In the heart of South Africa, the Addo Elephant National Park (AENP) is a treasure trove of biodiversity, but managing and conserving this rich ecosystem requires a nuanced understanding of its land-use and land-cover (LULC) dynamics. A recent study published in *Ecological Informatics* (translated to English as *Ecological Information Science*) has shed new light on this topic, offering insights that could reshape conservation strategies and even influence the energy sector.
Mohammad Safaei, a researcher from the Department of Geography at the University of Florida, led a team that delved into the intricacies of LULC changes within and around AENP. Using advanced machine learning (ML) and deep learning (DL) techniques, the team produced high-resolution LULC maps for the years 2002, 2014, and 2022, revealing the subtle shifts in the park’s landscape.
The study compared two approaches: object-based and pixel-based classification, with the latter emerging as the more effective method. “The pixel-based approach provided a more detailed and accurate representation of the land cover,” Safaei explained. The team also pitted two ML algorithms, Random Forest (RF) and Support Vector Machines (SVM), against a DL algorithm, UNet++. RF came out on top, achieving impressive accuracies of 89.1%, 91.2%, and 91.9% for the years 2002, 2014, and 2022, respectively.
The researchers experimented with various predictor variables, including spectral bands, spectral indices, time-series data, and textural information. They also performed spectral mixture analysis, using the resulting fraction layers as independent variables in their models. The variable importance analysis highlighted the consistent significance of elevation, slope, and the time-series of normalized difference indices.

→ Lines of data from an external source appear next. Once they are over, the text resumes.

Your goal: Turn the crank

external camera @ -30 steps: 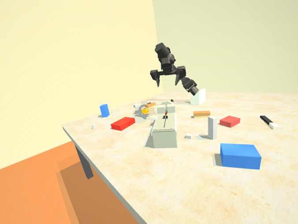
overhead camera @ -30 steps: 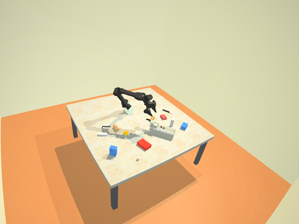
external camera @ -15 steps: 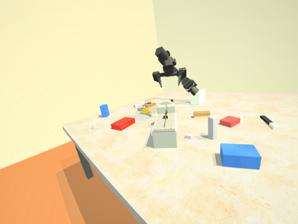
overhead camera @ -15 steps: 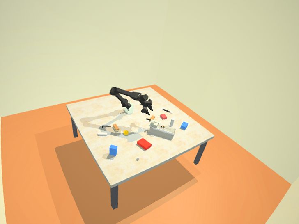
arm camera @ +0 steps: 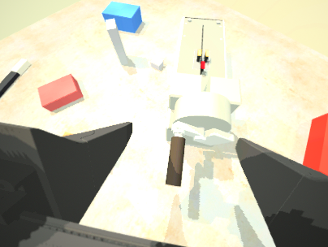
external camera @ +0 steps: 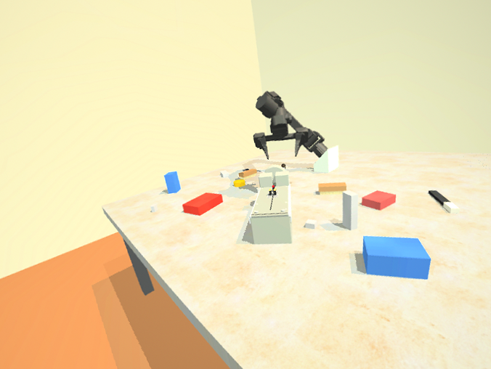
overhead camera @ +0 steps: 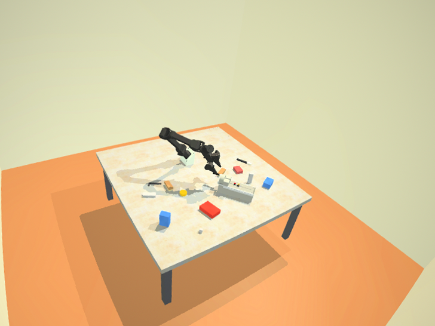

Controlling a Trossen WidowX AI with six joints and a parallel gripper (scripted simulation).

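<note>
My gripper tip is 40 mm above the crank and 10 mm to the left of it. The rest, counted from my gripper tip: brown crank handle (40 mm below, 10 mm to the right, 10 mm behind); then red pointer (120 mm ahead, 70 mm to the left, 60 mm below); then yellow disc (280 mm to the right, 130 mm below, 20 mm behind).
</note>
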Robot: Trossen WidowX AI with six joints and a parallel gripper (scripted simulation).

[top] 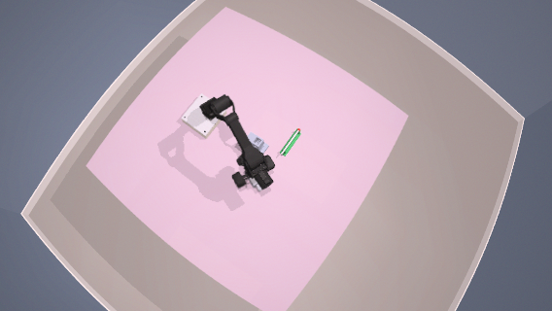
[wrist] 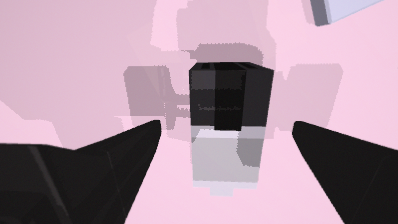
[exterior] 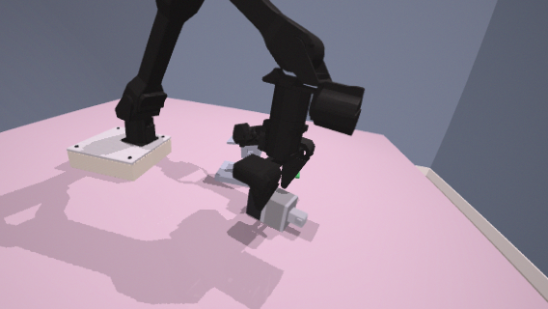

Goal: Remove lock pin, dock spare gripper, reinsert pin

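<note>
The spare gripper is 20 mm ahead of my gripper tip and 20 mm below it. The rest, counted from my gripper tip: mount socket: 90 mm behind, 120 mm to the left, 10 mm above; then green see-through block: 10 mm ahead, 250 mm to the left, 20 mm below.
</note>
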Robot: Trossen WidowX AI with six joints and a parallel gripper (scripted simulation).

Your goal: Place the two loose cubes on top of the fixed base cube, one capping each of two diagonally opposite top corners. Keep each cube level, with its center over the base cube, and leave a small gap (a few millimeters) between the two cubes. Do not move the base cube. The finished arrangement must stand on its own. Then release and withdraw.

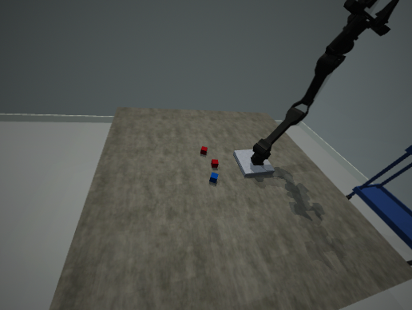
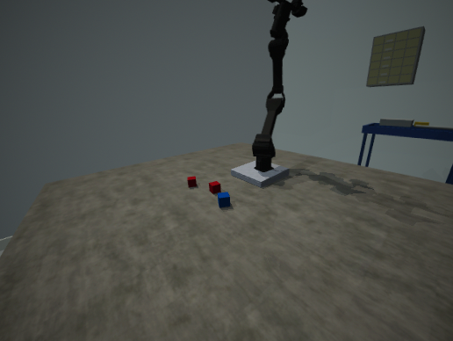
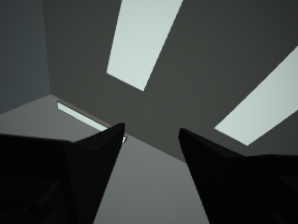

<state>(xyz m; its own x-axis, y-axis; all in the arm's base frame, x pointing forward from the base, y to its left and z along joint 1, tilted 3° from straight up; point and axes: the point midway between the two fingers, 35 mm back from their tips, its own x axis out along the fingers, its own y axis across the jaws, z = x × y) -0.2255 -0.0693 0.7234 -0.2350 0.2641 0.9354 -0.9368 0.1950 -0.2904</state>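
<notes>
Now: the blue cube 78 cm below my gripper tip, 48 cm ahead of it and 15 cm to the left of it.
</notes>
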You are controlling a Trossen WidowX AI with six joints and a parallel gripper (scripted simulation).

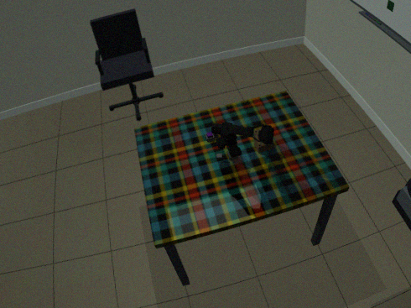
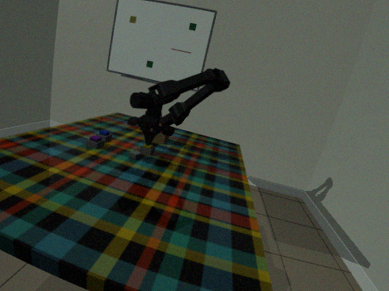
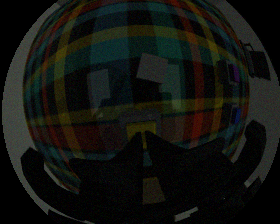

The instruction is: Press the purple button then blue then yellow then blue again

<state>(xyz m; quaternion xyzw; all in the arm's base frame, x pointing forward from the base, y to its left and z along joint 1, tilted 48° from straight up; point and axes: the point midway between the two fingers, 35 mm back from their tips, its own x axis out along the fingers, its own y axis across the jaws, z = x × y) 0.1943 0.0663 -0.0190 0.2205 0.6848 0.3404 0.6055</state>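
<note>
My gripper tip is 10 mm above the yellow button. The rest, counted from my gripper tip: small grey block (70 mm ahead, 10 mm to the right, 20 mm below); purple button (100 mm ahead, 180 mm to the right); blue button (20 mm ahead, 210 mm to the right).
</note>
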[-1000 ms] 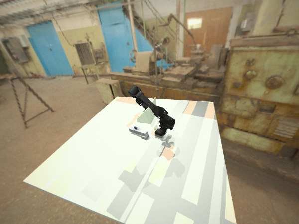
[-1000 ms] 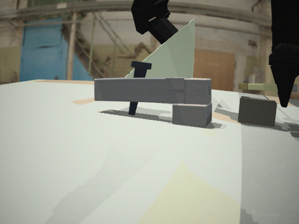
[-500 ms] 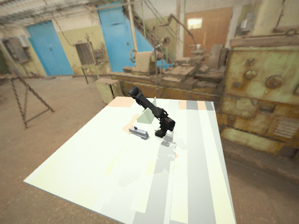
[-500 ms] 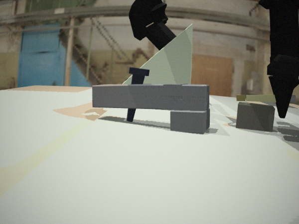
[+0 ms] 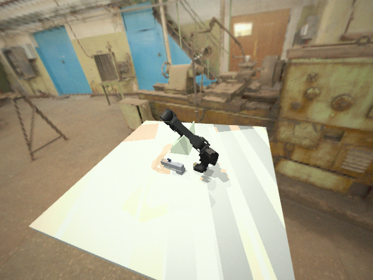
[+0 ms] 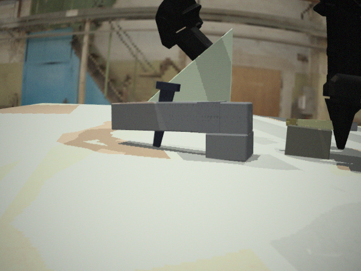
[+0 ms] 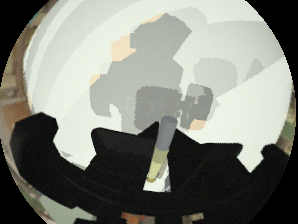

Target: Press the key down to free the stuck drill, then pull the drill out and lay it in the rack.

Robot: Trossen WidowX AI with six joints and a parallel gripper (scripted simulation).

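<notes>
My gripper tip is now 40 mm to the left of the drill, 30 mm below it and 10 mm past it. Round my gripper tip: grey housing bar (230 mm to the right, 20 mm ahead, 20 mm above); key (260 mm to the right, 40 mm above, 10 mm ahead); grey-brown block (50 mm to the right, 20 mm behind).
</notes>
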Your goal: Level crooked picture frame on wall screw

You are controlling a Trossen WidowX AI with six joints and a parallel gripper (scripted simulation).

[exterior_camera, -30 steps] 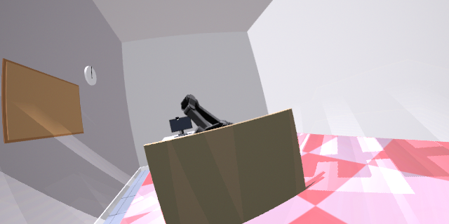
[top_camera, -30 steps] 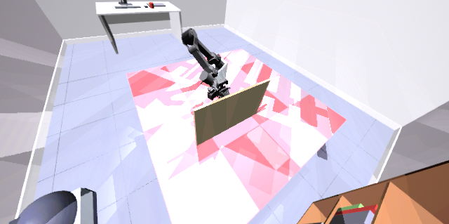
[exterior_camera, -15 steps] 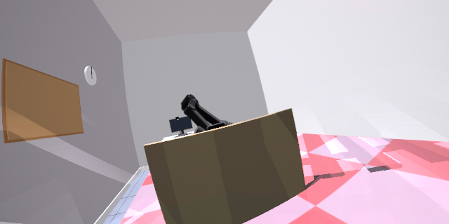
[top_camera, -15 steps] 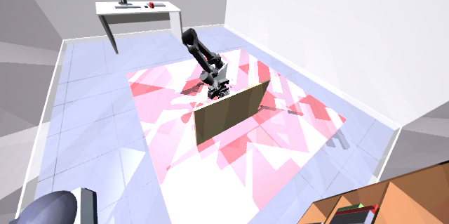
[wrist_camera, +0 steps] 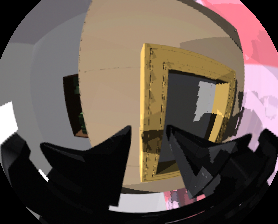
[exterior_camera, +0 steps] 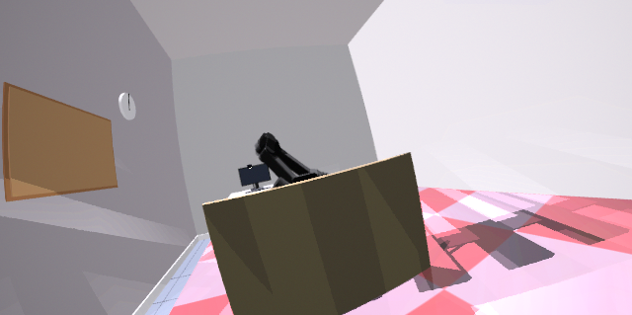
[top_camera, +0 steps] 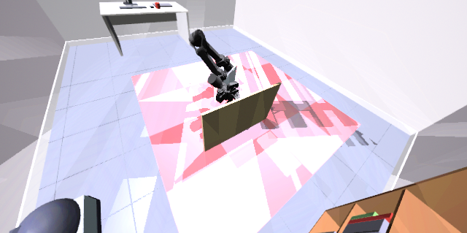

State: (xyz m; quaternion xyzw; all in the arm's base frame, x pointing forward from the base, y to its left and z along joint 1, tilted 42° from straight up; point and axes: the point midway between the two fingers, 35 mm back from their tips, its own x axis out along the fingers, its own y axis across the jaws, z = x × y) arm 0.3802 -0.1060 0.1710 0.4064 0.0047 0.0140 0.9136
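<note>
The picture frame is 10 mm ahead of my gripper tip and 50 mm below it. The rest, counted from my gripper tip: wall panel (20 mm ahead, 10 mm to the left, 60 mm below).
</note>
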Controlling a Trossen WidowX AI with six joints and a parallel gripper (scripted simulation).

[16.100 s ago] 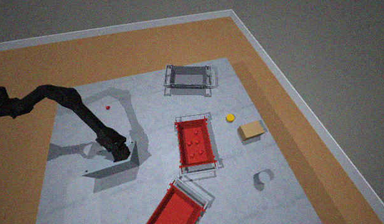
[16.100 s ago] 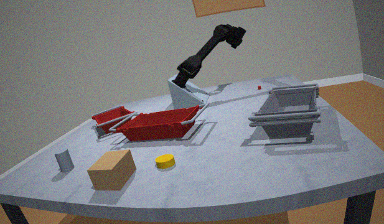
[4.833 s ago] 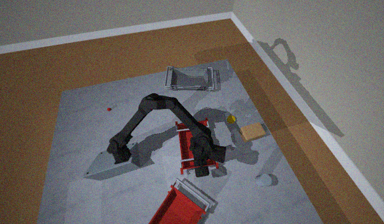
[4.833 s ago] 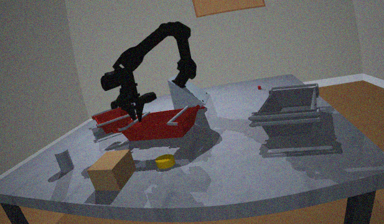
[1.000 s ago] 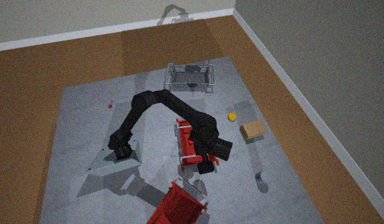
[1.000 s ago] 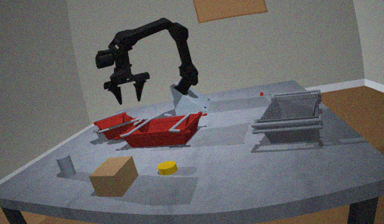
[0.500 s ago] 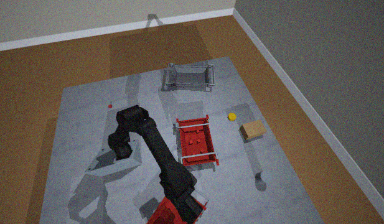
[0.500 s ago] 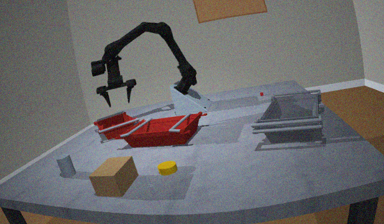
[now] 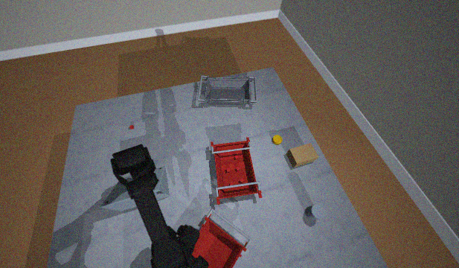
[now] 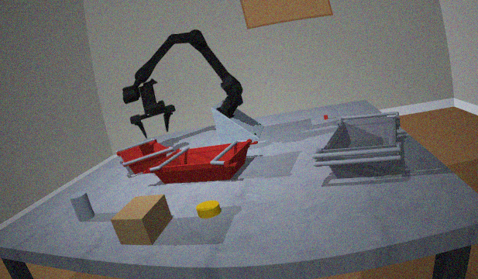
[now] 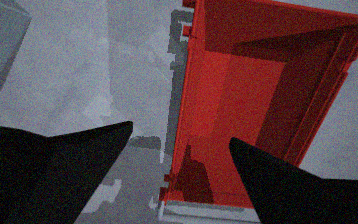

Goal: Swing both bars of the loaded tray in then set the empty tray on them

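My gripper tip is now 50 mm short of the red tray, 60 mm to the left of it and 50 mm above it. Round my gripper tip: tan box 590 mm ahead, 280 mm to the left, 70 mm below; then grey cylinder 540 mm ahead, 20 mm to the left, 60 mm below; then yellow disc 510 mm ahead, 400 mm to the left, 90 mm below.
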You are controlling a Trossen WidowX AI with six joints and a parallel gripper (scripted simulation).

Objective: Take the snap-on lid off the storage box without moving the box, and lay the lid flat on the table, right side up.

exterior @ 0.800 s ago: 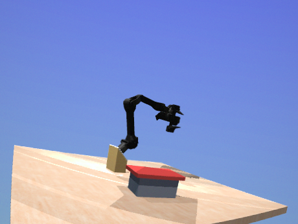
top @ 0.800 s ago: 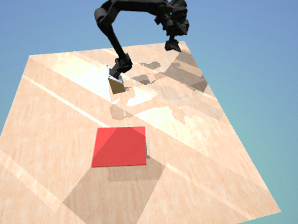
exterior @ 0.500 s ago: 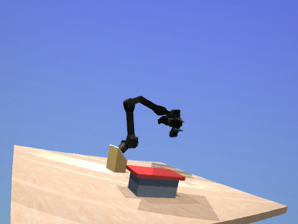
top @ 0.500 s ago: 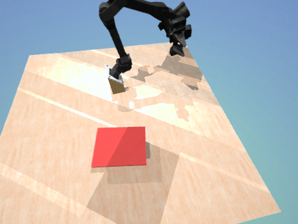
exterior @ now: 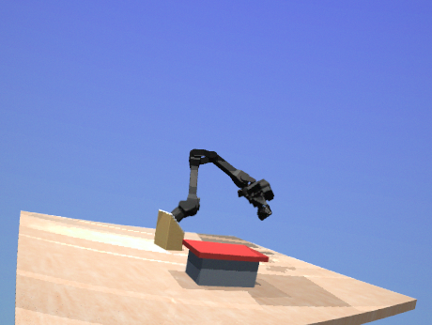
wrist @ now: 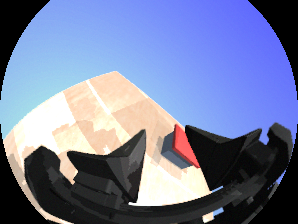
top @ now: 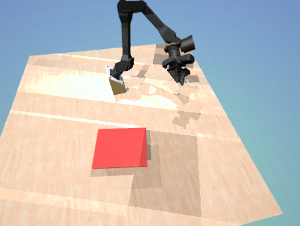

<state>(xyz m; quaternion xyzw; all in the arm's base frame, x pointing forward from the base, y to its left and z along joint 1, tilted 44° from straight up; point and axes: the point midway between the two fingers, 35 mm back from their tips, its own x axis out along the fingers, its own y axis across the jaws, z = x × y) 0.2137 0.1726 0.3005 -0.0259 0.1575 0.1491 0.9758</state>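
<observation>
My gripper tip is 31 cm to the left of the red lid, 22 cm short of it and 14 cm above it. Round my gripper tip: blue-grey box: 31 cm to the right, 22 cm ahead, 19 cm below.
</observation>
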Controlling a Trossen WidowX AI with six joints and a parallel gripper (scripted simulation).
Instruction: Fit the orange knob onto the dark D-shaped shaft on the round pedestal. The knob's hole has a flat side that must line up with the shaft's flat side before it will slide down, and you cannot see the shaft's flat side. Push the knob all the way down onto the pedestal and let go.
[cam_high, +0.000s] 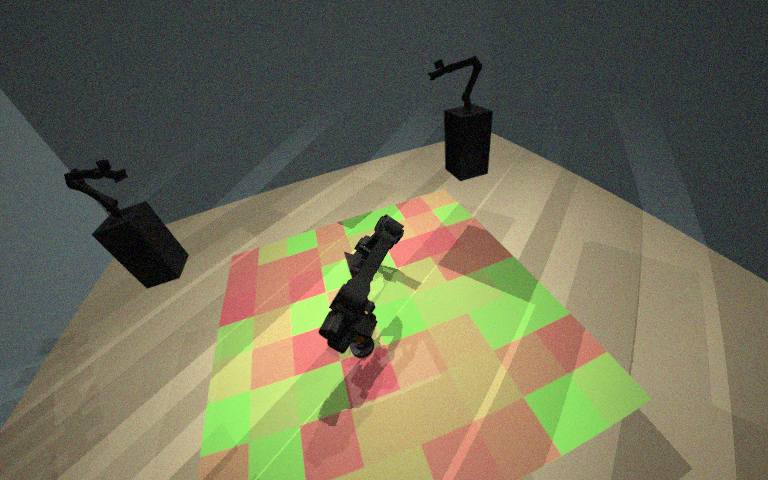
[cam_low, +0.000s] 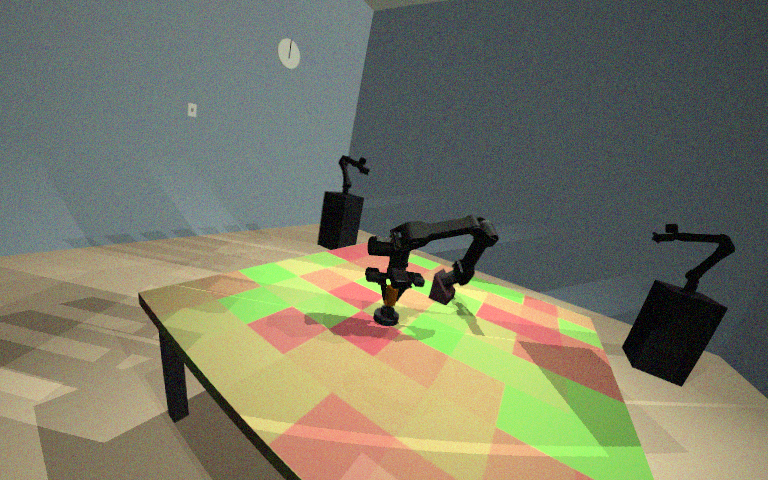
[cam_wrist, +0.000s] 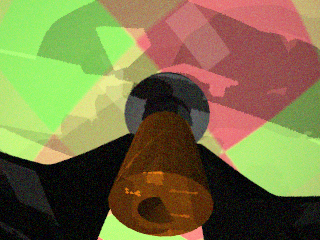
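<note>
Now: gripper tip 20 mm below the orange knob. The rest, counted from my gripper tip: round dark pedestal: 40 mm below.
</note>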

So, what does this mean for the energy sector? Understanding LULC dynamics is crucial for planning and managing renewable energy projects, such as solar and wind farms. These projects require large tracts of land, and their impact on local ecosystems must be carefully considered. The methods and insights from this study could help energy companies make more informed decisions, minimizing their environmental footprint while maximizing energy output.
Moreover, the study’s focus on change detection could aid in monitoring the environmental impact of energy projects over time. “By tracking LULC changes, we can assess the long-term effects of human activities, including energy projects, on the environment,” Safaei noted.
The final land-cover maps revealed grass as the predominant class both inside and outside AENP, followed by thicket within the park, and agriculture outside it. Land-cover change analysis indicated small changes (<3%), primarily involving transitions between thicket and grass classes inside the park, and grass and agriculture outside. This research not only advances our understanding of LULC dynamics in AENP but also paves the way for more effective conservation strategies. It also offers valuable insights for the energy sector, highlighting the importance of careful planning and monitoring in renewable energy projects. As Safaei and his team continue to refine their methods, the future of land-cover classification looks increasingly promising.